### Given entries:
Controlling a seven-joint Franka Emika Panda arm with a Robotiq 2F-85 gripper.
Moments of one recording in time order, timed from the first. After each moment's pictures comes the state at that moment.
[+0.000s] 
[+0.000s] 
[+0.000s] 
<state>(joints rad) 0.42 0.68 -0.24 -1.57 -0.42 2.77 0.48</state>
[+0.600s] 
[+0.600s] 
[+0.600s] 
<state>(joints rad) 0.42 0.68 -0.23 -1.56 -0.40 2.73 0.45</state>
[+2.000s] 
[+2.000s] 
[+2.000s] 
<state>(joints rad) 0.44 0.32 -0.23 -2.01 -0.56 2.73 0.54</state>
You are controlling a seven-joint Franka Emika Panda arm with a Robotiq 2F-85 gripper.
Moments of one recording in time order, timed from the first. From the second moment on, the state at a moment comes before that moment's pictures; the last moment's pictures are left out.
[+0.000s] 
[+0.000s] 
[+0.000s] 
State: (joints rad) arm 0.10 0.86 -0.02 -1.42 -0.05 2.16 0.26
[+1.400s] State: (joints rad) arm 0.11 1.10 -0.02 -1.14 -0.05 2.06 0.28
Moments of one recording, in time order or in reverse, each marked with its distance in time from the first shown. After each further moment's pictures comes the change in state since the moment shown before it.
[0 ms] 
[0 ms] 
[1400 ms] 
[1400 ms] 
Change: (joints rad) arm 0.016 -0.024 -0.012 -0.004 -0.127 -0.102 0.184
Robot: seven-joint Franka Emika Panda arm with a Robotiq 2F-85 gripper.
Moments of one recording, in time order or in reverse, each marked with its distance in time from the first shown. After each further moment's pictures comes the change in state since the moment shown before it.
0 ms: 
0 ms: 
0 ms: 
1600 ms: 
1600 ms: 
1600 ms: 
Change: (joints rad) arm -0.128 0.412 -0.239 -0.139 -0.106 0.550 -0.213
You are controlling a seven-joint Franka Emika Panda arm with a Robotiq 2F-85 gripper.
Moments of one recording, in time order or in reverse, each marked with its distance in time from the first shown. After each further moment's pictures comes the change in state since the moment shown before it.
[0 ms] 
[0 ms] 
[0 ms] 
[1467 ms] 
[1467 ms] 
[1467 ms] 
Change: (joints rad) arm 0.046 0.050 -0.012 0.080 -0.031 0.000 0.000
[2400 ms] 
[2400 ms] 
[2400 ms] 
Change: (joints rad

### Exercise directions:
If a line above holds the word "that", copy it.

### Result for this exercise:
Moments of one recording in time order, timed from the first. After each moment's pictures comes the state at that moment.
Moments of one recording in time order, timed from the first. From the second moment on, the state at a moment comes before that moment's pictures; the last moment's pictures are left out.

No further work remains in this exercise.